TASK TO CARRY OUT:
Count the lines below that contain the word "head", and report only that number.

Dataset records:
++++
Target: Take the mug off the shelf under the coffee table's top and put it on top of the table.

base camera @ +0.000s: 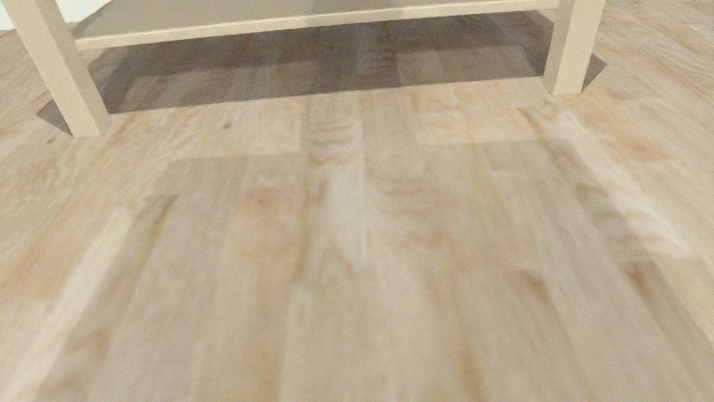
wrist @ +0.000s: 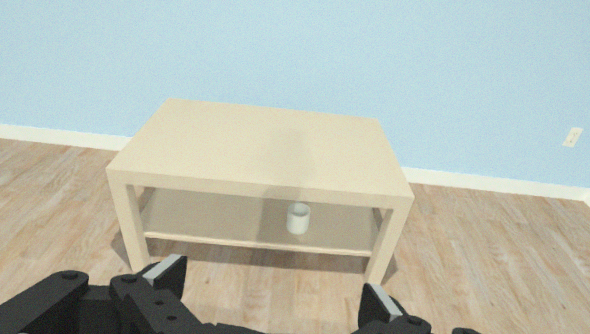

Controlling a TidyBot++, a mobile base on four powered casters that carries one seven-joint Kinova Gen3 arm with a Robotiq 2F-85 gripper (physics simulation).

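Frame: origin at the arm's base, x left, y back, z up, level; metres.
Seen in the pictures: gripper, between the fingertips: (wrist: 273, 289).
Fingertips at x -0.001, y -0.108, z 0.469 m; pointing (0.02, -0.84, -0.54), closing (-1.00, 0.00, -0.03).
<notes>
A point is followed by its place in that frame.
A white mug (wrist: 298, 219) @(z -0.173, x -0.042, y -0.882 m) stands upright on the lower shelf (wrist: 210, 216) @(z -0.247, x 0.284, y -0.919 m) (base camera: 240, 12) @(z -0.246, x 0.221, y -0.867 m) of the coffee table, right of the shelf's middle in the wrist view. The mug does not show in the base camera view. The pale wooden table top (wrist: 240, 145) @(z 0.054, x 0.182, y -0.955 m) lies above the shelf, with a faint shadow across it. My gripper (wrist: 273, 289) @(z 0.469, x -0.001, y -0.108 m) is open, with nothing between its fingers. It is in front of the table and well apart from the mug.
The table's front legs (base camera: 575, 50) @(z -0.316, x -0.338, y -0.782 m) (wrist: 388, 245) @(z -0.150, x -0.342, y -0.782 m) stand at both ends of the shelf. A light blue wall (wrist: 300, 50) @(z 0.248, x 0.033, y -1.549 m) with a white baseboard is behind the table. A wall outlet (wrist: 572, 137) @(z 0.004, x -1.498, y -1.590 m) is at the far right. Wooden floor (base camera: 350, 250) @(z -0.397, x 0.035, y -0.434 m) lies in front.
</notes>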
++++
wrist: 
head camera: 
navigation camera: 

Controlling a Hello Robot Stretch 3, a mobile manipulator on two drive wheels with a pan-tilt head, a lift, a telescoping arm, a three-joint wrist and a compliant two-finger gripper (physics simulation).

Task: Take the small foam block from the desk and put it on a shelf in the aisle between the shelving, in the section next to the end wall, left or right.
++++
THE ANSWER:
2